## [ASSIGNMENT]
Write out the full listing again, exactly as it stands.

## [GIVEN INFORMATION]
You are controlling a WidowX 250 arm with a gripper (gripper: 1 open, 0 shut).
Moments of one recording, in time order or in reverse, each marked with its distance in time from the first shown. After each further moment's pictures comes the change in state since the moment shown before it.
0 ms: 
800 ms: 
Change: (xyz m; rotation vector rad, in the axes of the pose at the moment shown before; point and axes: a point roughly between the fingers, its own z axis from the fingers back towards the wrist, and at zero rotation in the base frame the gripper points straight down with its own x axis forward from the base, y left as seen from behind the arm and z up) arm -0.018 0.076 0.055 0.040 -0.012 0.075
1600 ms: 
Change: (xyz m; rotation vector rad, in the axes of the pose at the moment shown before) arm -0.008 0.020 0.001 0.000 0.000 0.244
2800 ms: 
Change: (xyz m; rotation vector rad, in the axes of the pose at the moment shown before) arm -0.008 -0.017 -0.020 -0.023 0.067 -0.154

## [SOLUTION TO THIS TASK]
You are controlling a WidowX 250 arm with a gripper (gripper: 1 open, 0 shut).
Moments of one recording, in time order or in reverse, each marked with its distance in time from the first shown. After each further moment's pictures comes the change in state since the moment shown before it.
0 ms: 
800 ms: 
Change: (xyz m; rotation vector rad, in the axes of the pose at the moment shown before; point and axes: a point roughly between the fingers, its own z axis from the fingers back towards the wrist, and at zero rotation in the base frame the gripper points straight down with its own x axis forward from the base, y left as seen from behind the arm and z up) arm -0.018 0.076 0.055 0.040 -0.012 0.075
1600 ms: 
Change: (xyz m; rotation vector rad, in the axes of the pose at the moment shown before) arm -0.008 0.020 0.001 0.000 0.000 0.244
2800 ms: 
Change: (xyz m; rotation vector rad, in the axes of the pose at the moment shown before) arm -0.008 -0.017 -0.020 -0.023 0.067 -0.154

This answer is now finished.